» Prompt:
For the listing below, show each line that includes the string "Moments".

» Data listing:
*-*-*
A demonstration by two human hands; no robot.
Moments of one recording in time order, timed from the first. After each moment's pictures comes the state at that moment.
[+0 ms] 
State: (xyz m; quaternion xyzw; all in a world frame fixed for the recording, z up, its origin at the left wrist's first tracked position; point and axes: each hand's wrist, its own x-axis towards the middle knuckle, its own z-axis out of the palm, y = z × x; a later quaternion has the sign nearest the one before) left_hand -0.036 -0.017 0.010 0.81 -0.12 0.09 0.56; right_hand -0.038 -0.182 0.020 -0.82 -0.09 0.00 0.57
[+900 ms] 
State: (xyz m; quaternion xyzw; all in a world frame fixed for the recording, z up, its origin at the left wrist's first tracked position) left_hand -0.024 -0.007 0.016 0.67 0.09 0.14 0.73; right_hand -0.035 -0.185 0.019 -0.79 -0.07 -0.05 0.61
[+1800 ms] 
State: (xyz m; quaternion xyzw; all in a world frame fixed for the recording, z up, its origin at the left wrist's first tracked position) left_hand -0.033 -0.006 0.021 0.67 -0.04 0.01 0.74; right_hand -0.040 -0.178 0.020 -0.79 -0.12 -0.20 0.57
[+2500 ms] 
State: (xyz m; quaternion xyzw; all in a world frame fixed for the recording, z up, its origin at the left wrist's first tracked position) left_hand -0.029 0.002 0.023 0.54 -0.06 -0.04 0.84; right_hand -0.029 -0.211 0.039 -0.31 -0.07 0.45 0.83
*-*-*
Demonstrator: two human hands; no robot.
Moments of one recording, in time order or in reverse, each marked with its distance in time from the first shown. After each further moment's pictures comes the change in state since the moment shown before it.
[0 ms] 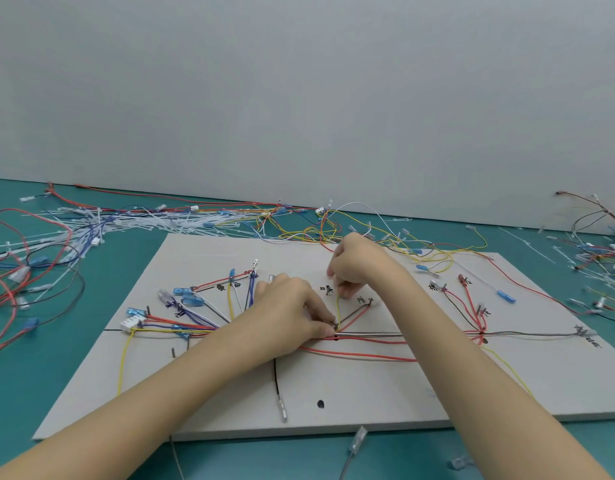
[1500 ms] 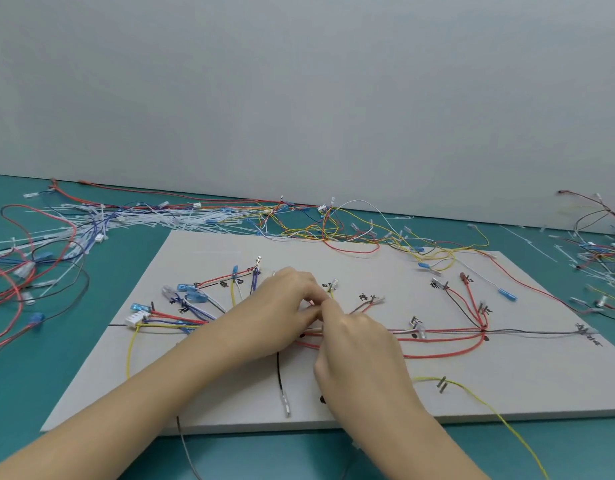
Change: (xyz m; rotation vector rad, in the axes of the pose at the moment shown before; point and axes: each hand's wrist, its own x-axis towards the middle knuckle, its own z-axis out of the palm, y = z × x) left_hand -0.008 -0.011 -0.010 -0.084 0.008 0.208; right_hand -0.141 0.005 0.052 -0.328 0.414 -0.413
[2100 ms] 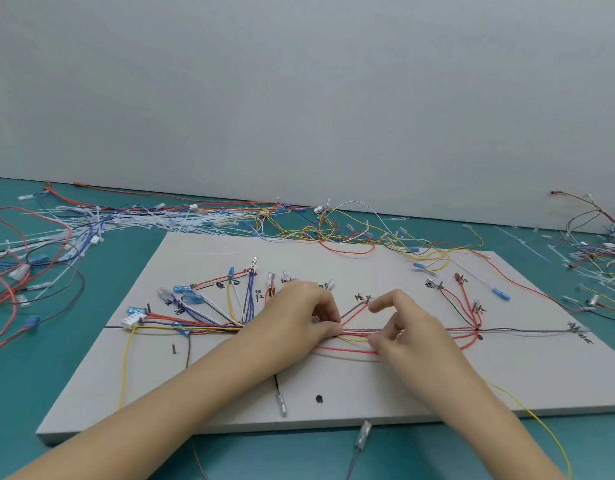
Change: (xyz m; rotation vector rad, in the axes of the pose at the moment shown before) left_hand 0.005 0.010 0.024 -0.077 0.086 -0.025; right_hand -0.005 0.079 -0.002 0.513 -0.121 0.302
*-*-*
» Response:
Moments of one recording in time order, timed from the first. After each moment's pictures comes the state at that moment.
Moments of one recording, in time order or in reverse, each marked with its distance in time from the first shown. After each further moment's pictures comes the change in state since the moment shown before it.

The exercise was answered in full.